Does anyone know if faulty sensor can cause pinking? Its on a 1150 which was pinking but when the sensor was unplugged seemed to fix it. Is this the likely cause?
Thanks
Thanks

I'd have thought unplugging the lambda just puts the ECU into 'limp home mode' ie. runs rich hence less pinking, and doesn't necessarily tell you that the lambda itself is foobarred. In fact I'd be more inclined to think that the sensor is probably working ok if you get a positive difference with it disconnected
Is the bike modded? Y-piece etc?

Yes it has a Y piece and Pipercross Air filter. The no silencer just a cat/silencer and stubbie on the end of that.

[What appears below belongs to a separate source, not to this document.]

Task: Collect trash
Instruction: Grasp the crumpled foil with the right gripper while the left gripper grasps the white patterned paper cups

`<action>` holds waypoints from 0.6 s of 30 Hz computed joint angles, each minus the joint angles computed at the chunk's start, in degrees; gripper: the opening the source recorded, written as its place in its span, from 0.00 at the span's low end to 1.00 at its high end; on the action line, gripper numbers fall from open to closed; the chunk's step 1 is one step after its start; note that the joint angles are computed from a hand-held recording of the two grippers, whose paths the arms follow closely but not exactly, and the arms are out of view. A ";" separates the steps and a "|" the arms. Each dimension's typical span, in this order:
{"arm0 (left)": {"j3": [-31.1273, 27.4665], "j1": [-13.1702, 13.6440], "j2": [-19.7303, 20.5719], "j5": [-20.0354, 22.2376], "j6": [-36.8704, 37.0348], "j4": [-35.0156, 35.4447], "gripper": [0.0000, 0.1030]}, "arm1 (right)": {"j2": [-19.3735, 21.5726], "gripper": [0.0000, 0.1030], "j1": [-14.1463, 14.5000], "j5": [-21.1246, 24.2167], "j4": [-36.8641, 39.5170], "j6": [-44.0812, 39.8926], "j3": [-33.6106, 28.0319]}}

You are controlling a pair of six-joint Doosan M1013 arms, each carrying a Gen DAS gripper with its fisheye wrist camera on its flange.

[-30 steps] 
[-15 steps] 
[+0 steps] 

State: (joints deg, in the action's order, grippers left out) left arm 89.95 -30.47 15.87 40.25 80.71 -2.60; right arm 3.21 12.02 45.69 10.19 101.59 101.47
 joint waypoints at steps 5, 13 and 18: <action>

Be wary of setting about the lambda sensor with a multi-meter. I did this while trying to trace a problem on my 1100gs , and checked it out for resistance with the Ohmmeter.
The bike then mysteriously started pinking as well. I then found in a forum somewhere advice stating that Lambda sensors operate at very low volts, and the voltage a normal multimeter puts out (9 volts from a piddly little battery) is enough to zap it.
The two grey wires (this bit is from memory so don't take my word for it without checking please) feed the heater part of the sensor, which is a normal little heater element and operates at 12 volts, and can be usefully checked for resistance. The other two are from the sensor itself, and shouldn't have an ordinary ohmmeter put accross them.
I cured my fault by removing the CCP and fitting a CO2 potentiometer (which makes the ECU revert to a non-catalytic converter map), but I dont think this is possible on an 1150. I am fairly certain that I buggered my Lambda sensor with a multimeter, and that it caused my bike to 'pink' badly.